If this is true of the property “interesting” then nothing can be uninteresting. Ipso facto no number can be uninteresting. Every number is interesting.
From this we can see that you don’t even have to do the mathematical-induction-esque procedure described in the OP (going through the numbers one at a time and asking “is this interesting?”).
I think the answer is to deny that the above stipulation is true of the English predicate “interesting”. To be uninteresting is not to be interesting. My wall is uninteresting. That doesn’t make it interesting.
Well–it might, but it depends on what your interests are. Which reminds us of the important (and obvious) fact that “interestingness” is interest-relative.
It is probably true that
–to be uninteresting relative to interest X is to be interesting relative to some interest Y.
It is definitely false that
–to be uninteresting relative to interest X is to be interesting relative to some interest Y.
And it is also definitely false that
–there is something interesting relative to all interests.
Put that all together and the paradox is resolved.
I should have been clearer in the above but it is now time for me to play D&D with my six-year-old.
That’s far from a settled question. Actually, the way you’ve phrased it is settled - non-human animals demonstrate some counting ability, but I doubt that’s what you meant.
I’m fairly sure all numbers are unique. Certainly, any number we could ever refer to would be.
It’s 17. Jeez, I have to explain everything to you people.
Who needs 17? The hell with 17. It’s not a square or a cube, it’s not even, and it has no particularly noteworthy application in popular culture or law. It’s a prime, but it’s not low enough to be remarkable for that and not high enough that you can say “huh, how interesting that such a big number is a prime.”
Let’s assume, for the sake of argument, that the concept of interesting exists and that some numbers have interesting properties. The question then is whether all numbers have interesting properties or whether some numbers lack interesting properties.
A property may be interesting in some cases and not in others. For a non-numerical example, Franklin Delano Roosevelt can be considering interesting because he was the first President to appear on television. But Barack Obama is not considered interesting because he appeared on television.
Same thing with numbers. Four can be considered interesting because it’s the smallest square number. But 5476 isn’t interesting just because it’s a square number.
So the smallest number with no interesting properties might be considered interesting for that reason. But that doesn’t mean that every number with no interesting properties is equally interesting.
So let me just check: you really believe that every natural number, all infinity of them, has the property of being “interesting” for a meaningful definition of “interesting”?
And you believe this because of a property of the edge case: that, in essence, there cannot be a first uninteresting number, since we’re defining “interesting” to include not being the first member of this set?

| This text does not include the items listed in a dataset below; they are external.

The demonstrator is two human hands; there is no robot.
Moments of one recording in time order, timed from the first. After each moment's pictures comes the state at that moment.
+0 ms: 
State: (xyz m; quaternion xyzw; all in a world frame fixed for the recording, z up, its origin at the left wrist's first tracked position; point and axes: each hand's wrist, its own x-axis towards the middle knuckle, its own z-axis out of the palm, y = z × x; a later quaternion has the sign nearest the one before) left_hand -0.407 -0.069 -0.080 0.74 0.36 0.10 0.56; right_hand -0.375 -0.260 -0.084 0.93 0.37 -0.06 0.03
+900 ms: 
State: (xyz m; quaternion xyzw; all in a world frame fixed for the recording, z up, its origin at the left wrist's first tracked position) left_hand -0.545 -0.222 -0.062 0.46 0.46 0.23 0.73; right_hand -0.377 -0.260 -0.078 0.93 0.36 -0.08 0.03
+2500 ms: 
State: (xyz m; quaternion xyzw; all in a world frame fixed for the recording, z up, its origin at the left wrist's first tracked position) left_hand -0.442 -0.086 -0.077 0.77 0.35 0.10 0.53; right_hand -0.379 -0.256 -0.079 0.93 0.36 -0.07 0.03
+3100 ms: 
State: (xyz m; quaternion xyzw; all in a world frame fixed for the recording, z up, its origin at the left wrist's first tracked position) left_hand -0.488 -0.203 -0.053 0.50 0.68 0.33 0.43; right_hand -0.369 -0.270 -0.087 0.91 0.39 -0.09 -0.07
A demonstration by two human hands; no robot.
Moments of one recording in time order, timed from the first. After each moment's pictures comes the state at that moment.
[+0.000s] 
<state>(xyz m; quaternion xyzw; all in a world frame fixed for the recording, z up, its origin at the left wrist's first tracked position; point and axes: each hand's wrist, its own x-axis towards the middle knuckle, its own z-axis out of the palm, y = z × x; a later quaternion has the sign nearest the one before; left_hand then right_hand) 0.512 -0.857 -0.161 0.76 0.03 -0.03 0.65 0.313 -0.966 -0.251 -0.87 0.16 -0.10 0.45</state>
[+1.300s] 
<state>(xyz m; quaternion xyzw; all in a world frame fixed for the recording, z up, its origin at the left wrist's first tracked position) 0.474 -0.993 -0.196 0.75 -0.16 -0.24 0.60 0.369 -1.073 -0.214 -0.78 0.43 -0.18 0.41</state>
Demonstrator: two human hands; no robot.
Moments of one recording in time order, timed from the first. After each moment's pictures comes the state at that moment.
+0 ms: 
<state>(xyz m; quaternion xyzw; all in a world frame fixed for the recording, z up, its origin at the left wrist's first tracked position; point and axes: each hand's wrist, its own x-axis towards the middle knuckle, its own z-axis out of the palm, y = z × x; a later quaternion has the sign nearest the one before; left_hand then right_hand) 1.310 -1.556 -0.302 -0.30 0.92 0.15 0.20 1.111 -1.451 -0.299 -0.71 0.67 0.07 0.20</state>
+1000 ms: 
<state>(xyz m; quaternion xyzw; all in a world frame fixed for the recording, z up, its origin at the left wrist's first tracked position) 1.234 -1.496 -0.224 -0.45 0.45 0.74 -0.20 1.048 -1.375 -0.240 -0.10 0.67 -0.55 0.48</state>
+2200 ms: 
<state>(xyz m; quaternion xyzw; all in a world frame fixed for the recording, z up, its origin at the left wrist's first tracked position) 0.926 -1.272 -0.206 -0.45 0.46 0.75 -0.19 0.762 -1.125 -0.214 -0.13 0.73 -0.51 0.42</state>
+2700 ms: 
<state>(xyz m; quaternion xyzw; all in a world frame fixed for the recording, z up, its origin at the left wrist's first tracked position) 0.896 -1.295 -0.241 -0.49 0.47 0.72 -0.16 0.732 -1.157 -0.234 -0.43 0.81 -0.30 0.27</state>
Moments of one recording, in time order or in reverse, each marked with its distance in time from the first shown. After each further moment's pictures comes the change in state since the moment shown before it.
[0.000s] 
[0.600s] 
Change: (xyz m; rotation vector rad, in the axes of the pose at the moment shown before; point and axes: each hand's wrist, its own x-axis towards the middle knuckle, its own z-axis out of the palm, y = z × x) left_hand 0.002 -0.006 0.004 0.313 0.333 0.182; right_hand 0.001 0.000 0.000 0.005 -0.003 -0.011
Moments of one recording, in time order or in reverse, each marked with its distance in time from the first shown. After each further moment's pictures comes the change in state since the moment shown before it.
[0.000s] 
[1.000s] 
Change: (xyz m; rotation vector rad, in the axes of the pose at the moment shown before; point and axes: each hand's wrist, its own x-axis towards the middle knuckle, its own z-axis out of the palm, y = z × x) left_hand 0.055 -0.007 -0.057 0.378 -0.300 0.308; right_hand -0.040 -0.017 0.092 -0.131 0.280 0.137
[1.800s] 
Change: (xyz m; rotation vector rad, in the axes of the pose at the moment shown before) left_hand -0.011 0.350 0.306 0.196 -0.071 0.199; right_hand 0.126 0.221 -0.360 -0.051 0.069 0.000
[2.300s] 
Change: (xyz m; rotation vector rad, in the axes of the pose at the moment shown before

You’re aware of course that there are lots of paradoxes concerned with edge cases. The paradox of the unexpected hanging, Sorites paradox etc. There’s still dispute about some of these paradoxes, but no-one I know bites the bullet and says you cannot make a heap, or the exam will never take place.
Here’s something to consider: what happens when we extend the paradox to integers? Well, in this case the set of uninteresting numbers may have no boundary on either side, so the proof doesn’t work. Indeed, I suspect that for any reasonable, formal definition of “interesting”, it would be provable that there are an infinite number of uninteresting integers.
A very different answer to the “solution” for natural numbers. Does this seem odd to you?
The set of uninteresting integers would still have an element that’s smallest in absolute value, though. To get the kind of “no smallest element” behavior that you’re looking for, you’d have to go to the rationals, or reals, or some other non-integer set.
Really, the problem is just that the term “interesting” isn’t defined, like I said earlier. Start with a definition of “interesting”, any definition at all, and the problem goes away.